When on Mars…..


“That was a complete waste of time!”

I roll my eyes as Danny’s tinny voice echoes in my helmet. I can barely stand the guy, I really don’t need to have his bitching in surround sound as we trudge our way back to the Endeavour.

I shake my head as much as I’m able to in the chunky space suit, the protective gear we wear is heavy and cumbersome. As awkward as the suit is, I know that both Danny and I would die without it.

Maybe if I tear a little hole in his suit…..

No, I can’t think like that. As much as Danny is an ass, I’d sooner put up with his irritating ways than die of boredom on my own. He’s an idiot, but at least he’s company.

We’d landed on the planet’s surface a few hours ago, by the time we’d suited up we were both itching to get out there and discover as much about the planet as we could. Danny had joked about finding ‘little green men’ as we took our first steps outside the ship, our bodies slowly adjusting to the difference in gravity from what we’d been used to on Earth.
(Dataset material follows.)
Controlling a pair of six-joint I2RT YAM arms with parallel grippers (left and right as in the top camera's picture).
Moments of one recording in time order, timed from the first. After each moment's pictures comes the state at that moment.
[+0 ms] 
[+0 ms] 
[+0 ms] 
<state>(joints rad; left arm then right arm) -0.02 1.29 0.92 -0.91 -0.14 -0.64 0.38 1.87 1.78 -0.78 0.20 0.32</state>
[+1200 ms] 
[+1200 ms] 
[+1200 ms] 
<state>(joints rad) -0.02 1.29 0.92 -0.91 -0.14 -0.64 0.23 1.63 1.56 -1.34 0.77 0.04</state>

“Our little green buddies better throw us some sort of welcoming party, otherwise we’re gonna colonise their asses!”

“Shut up, Danny.”

That had been over an hour ago. My legs ached from the density of gravity and I’d signalled to Danny that we should make our way back to the ship.

I was hungry.

My mouth fell open. Standing at the entrance to our spacecraft was the ugliest insect I’d ever seen. Several legs, three heads and a hideously large mouth, the insect was at least eight foot tall.

“What the fu….”

Danny didn’t have time to finish his thought. One moment he was standing next to me, the next he was gone, picked up by the creature and swallowed whole.

I felt something warm and sticky coat the inside of my space suit – my bowels had just emptied themselves.

“We come in peace.”

I held my hands up in a sign of surrender, the insect staring at me with what I presumed was a look of curiosity.
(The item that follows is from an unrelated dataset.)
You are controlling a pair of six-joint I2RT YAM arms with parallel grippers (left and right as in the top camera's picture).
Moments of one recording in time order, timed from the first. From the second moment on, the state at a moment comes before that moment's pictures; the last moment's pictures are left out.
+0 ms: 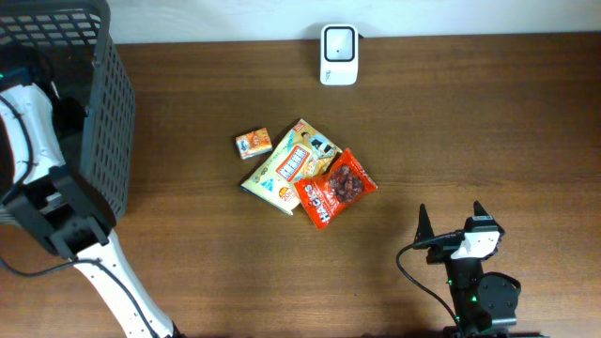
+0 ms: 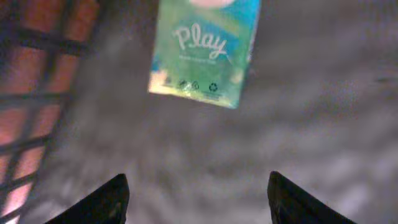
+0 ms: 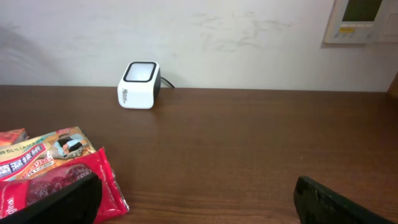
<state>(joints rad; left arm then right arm) 0.47 2.47 2.41 -1.23 -0.17 -0.04 0.03 0.01 0.01 -0.07 0.00 0.00</state>
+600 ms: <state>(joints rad) 0.47 2.15 2.41 -1.09 -0.04 -0.03 0.03 0.01 0.01 -0.07 0.00 0.00</state>
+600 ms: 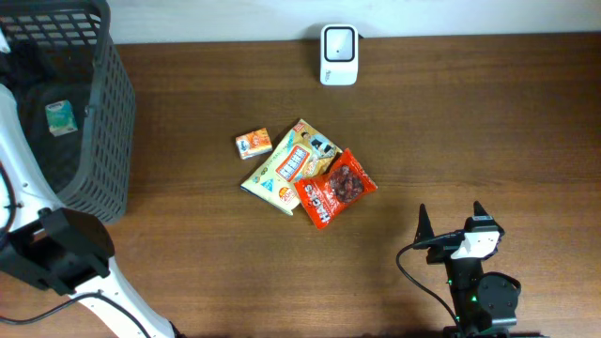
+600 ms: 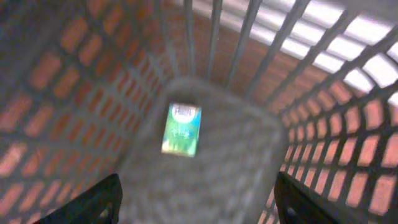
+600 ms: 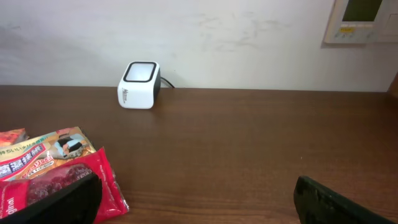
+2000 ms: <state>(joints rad) 0.51 2.15 1.90 -0.52 -0.03 -0.01 0.03 0.01 0.01 -0.07 0.00 0.00</state>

I think it might have said something but I couldn’t be sure.

Then an idea hit me.

I motioned to the door and crept closer. I have no idea why, but the insect let me pass, although it kept its huge eyes firmly on me.

Tossing stuff aside, I found what I’d been looking for, praying that it held the key to my salvation.

Head bowed, I held the precious item out.

The insect gurgled at me. I lifted my eyes and smiled as it took the Mars bar from my open hands. I heard it rip the wrapper and chomp.

When on Mars, give a Martian a Mars Bar.

And then it looked at me, its huge jaw covered in chocolate as its pincer-like arms latched onto me.

“Oh crap.”

Posted in response to Thain In Vain’s Week 23 prompt: The first men/women to set foot on Mars return to their ship only to find a large, strange insect on the door of the ship.




Filed under Flash Fiction 52 Challenge

14 responses to “When on Mars…..

  1. This was awesome! And that ending had me jumping 😀

  2. Maybe a Snickers next time might win the creature over! Great story. Really like the annoying sidekick! Got a big laugh out of “our little green buddies better throw us some sort of welcoming party, otherwise we’re gonna colonise their asses!” Clever take on the prompt! TiV

  3. Man, there have been some great responses to this prompt. I giggle, though, that every single one has ended less then happily for our stalwart astronauts. 😉

  4. What a great take on the prompt, Heather! I loved the humor and had anticipated it after you asked me about the Mars Bar reference – what I didn’t expect was the scary ending! Death by chocolate… sort of! Well done!

    • Thanks Kate! 🙂

      Humour, chocolate and a less than pleasant ending….what more could you ask for?

      Maybe the astronaut should have given him a Snickers bar instead…. 😆

  5. Pingback: Flash Fiction Challenge – Week Twenty-Three Submissions | Thain in Vain

  6. “When on Mars, give a Martian a Mars Bar.” I LOL’d. Great work!

    • Thanks Mark!

      I couldn’t resist the opportunity to give a Martian a Mars Bar. When on Mars, right? 🙂

      Personally, I think it’d be a great way to make ‘First Contact’….’Hey guys, we love you little Martians so much we named our candy bar after you!’